The National Football League’s concussion protocol and punishment system is a laughable excuse of rules and policies set up to make people like Commissioner Rodger Goodell look as if though they are doing something about a very serious issue, while in reality players and fans alike suffer from this lack of competence.
For example, on Sept. 28 I was watching the Chicago Bears play the Green Bay Packers during a Thursday night football game purely for watching one of my fantasy football playmakers, wide receiver for the Packers Devante Adams, who was set to have a great game. However, late into the game when Adams had the ball and was fighting for yards, being dragged down by an opposing player, Danny Trevathan, a linebacker for the Bears, ran up to Adams and intentionally smashed the crown of his helmet onto Adams’ helmet. This move knocked Adams down like a practice dummy, making his mouth guard shoot across the field and causing Adams’ teammates to call for the medical staff immediately after seeing the devastating hit.
Adams was hospitalized for a few days and was then placed into the NFL’s concussion protocol system, which was made to prevent players from being active while concussed and reduce the risk of severe brain damage as much as possible. He is expected to play in the Packers’ week six game against the Minnesota Vikings even though he has been hospitalized for brain trauma. Danny Trevathan, for sending Adams to the hospital and attacking him with no ability for Adams to defend himself, got a one-week suspension from play without pay.
Despite what the NFL claims its protocol does, the system is majorly flawed as it allows players to simply lie to officials and be put back into the starting rotation for a team, as well as a lack of real punishment for players like Trevathan who purposefully targeted defenseless players.
Speaking on the topic of punishments for players, the NFL has demonstrated its incompetence the last few football seasons via its distribution of suspensions in horrendous ways regarding their values and morality. This was seen in the handling of the cases of Josh Gordon, a Cleveland Browns wide receiver who has been banned from playing for years because of his constant marijuana use, and Dez Bryant, a wide receiver for the Dallas Cowboys, who assaulted his own mother and was not suspended for even one game. Horrible examples like these are reoccurring throughout the NFL, Josh Brown, who was a kicker for the New York Giants, got a one game suspension for repeatedly abusing his wife and only after he was cut by the team did he receive a six-game suspension, and Martavis Bryant, a wide receiver for the Pittsburg Steelers who failed drug tests and received over a year’s worth of suspensions.
If the NFL wants to be seen as a reputable source of justice in terms of punishing its players for misbehavior and crime, then it needs to seriously overhaul the way that it determines who gets suspended and for how long because in its current state the NFL are hurting more players than they are helping.
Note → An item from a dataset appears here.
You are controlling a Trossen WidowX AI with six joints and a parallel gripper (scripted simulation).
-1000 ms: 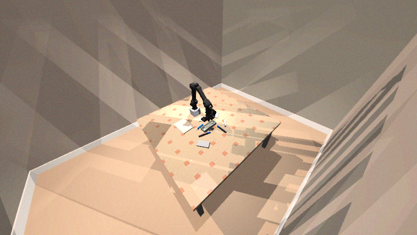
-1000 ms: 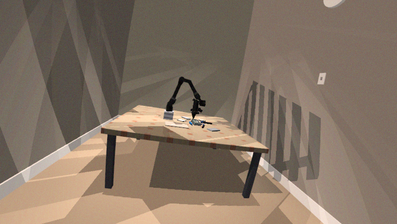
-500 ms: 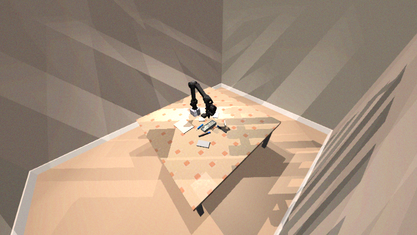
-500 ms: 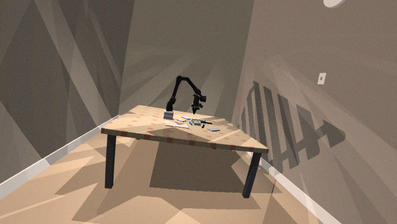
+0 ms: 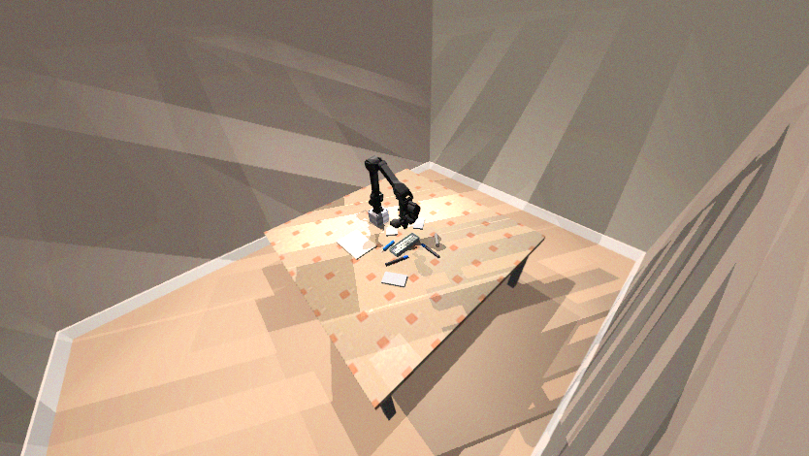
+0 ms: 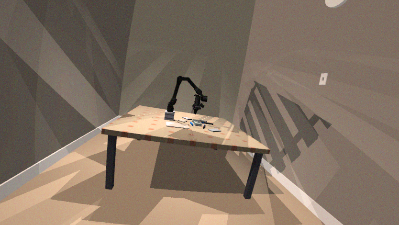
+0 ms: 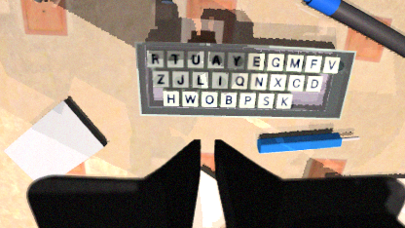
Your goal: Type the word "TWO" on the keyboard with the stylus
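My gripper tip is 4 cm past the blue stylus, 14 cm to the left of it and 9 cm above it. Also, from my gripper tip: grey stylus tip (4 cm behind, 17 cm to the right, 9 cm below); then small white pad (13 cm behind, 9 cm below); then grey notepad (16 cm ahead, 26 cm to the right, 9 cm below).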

Regarding concussion protocol, the NFL has failed to come up with a lasting solution to the problem of head traumas and injuries in players since its inception in 1920. Players are kept from playing for weeks because of their toe turf injuries while a severely concussed player, in the case of former Los Angeles Rams quarterback Case Keenum, is able to stay in the game after a large hit to the head. Even seasoned veterans like Maurice Jones-Drew, Calvin Johnson, Kurt Warner and Tony Dorsett admitted that playing through concussions is “just a way of life in the NFL” and if the NFL actually took the long-term health of its players into consideration and didn’t worry so much about getting players back on the field as fast as possible so that ratings stay up then the league would be a much healthier place to be for everyone involved.
The NFL needs to step up to the plate and tackle this issue head on; they need to place minimum times that players need to stay out for with a concussion. The NFL needs to better protect its players from attacks like that of Danny Trevathan, and hold players responsible for their actions fairly and justly, so that some sort of respect for authority in the NFL can be regained.